“Grief is just love with no place to go.” -Jamie Anderson.
Around noon, on February 8, 2018, I looked through Azul’s eyes for the last time as I put him in some stranger’s arms. She let me take his blue collar before we parted ways. I had to go, with teary eyes, and pay the fee for letting my little one go. Eight months after, it is a day that I remember on the detail. That morning Azul took some toilet paper from the bathroom trash can. For the first time in his short life. He ate his food but was irritated. He wouldn’t let me clean his face from the toilet paper mess. He wouldn’t let me hug him. That morning I left to work knowing that I had to make a decision. His illness was making his existence painful, both for him and for me. And the meds weren’t working.
After the vet told me it was the best decision and before letting go, while still on that cold silver table, I wrapped Azul around with his blue sabanita and let him indulge for the last time with his favorite bone marrow treat. Even in pain, he let me cuddle him and kiss him. I couldn’t stop smelling him. It was a strong, sour and sweaty smell, but it was his last smell, and I love it. Azul looked at me, all I could see was pain, and sadness, I even could see a hint of complicity. He knew that I was leaving him. He knew that we wouldn’t see each other again. And little did I know how hard it was going to be, in the silence and depths of my heart, life without him.
My last days with him were full of forced cuddles and fear. Hugging hurt him. Holding hurt him. He was so swollen that every touch caused him pain. And not being able to hold him tight broke my heart. When I tried, he defended himself and bit my face a couple of times. But I couldn’t get mad at him. He spent his last days resting on his bed and on his corner of the living room rug. He only moved to go to pee, and to do what he loved the most: to eat, even when I was only providing him with healthy food.
Eight months after, my place still feels empty. I still cry every other day. I remember him when I look at his corner, when I go to pee and there’s no one sniffing around my feet.
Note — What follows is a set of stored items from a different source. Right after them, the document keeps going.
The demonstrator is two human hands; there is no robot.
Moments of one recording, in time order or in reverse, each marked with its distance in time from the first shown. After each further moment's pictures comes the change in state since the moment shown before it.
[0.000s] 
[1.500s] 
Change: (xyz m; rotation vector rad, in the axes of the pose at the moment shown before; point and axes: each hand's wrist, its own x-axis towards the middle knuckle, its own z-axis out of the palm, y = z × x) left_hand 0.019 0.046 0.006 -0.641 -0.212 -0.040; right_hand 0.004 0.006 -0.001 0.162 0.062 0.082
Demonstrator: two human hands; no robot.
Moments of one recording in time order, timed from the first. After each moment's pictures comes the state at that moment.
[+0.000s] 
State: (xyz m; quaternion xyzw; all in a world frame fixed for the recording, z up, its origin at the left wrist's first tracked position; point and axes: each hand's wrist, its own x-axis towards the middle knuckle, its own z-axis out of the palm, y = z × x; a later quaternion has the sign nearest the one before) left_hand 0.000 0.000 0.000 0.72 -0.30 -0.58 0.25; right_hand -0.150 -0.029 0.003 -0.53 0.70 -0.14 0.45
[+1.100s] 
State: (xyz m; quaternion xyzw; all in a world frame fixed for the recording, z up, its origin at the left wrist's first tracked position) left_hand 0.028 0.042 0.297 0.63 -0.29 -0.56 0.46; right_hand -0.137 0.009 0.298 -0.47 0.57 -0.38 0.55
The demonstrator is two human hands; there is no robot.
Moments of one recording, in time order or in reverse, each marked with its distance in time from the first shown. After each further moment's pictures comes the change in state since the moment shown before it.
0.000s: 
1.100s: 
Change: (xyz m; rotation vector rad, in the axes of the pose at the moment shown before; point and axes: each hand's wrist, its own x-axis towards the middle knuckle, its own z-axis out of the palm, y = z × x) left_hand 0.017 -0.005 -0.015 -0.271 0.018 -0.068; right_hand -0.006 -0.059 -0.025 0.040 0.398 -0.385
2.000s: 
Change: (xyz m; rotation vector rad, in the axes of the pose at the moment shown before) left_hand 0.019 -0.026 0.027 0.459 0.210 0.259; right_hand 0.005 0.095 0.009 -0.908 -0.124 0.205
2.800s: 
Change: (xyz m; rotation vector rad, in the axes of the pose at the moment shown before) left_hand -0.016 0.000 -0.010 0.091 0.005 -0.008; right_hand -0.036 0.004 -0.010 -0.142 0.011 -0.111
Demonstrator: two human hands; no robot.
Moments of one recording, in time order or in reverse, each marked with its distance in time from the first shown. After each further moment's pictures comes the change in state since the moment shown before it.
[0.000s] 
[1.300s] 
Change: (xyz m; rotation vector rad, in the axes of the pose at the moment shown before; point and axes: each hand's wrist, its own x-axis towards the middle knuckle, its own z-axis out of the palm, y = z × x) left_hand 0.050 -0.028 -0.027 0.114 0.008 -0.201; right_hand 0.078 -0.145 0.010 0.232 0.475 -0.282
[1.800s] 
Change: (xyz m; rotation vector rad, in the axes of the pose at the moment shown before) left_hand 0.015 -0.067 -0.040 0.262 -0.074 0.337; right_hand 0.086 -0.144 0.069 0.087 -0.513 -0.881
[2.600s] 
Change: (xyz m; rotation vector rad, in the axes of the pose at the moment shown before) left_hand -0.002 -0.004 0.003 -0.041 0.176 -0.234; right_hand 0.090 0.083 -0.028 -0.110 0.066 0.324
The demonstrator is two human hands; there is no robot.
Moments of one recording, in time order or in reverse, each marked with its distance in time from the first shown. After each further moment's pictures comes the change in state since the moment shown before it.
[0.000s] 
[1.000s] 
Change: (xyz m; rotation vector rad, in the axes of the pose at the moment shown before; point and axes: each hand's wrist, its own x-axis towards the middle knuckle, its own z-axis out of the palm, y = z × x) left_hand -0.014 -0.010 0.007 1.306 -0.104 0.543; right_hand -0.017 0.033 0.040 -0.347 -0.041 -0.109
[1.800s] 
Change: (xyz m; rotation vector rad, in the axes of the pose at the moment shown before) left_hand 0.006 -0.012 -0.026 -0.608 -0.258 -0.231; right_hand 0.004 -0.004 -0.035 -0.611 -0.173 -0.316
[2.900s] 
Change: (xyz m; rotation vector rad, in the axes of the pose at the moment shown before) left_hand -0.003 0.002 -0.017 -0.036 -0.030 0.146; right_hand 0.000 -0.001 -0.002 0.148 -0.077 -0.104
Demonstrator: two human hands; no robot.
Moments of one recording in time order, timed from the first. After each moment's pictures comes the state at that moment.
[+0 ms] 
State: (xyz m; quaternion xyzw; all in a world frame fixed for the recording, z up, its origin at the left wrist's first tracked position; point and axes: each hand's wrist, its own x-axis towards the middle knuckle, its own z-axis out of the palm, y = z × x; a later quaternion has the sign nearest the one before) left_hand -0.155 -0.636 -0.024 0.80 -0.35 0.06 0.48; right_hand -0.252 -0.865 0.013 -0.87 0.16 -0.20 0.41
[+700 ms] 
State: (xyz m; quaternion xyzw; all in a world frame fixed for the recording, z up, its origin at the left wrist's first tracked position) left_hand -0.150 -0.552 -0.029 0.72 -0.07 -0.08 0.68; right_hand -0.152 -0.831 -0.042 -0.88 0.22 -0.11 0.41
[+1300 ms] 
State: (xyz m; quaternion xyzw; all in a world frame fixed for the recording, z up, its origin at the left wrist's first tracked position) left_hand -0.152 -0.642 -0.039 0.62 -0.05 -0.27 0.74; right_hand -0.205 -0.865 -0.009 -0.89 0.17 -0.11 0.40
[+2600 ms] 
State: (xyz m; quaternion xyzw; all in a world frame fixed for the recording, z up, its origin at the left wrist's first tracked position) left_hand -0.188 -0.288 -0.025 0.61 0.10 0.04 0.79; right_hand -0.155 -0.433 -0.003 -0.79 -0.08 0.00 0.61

I remember him when I open the ham package or when I enjoy my meals and I can’t share with him anymore. Sometimes I wonder if there’s something that I could do to stop it from being painful or if I just have to let time work. I refuse to hide the few things I have from him around home because, even if they make me feel sad most times, they also cause me incredible joy.
Azul was gone on a breezy afternoon, on a season where many things of my life were also gone. Azul had a short but wonderful life. Azul was destined to die young, maybe in the precise moment when I needed to let some things go to welcome others.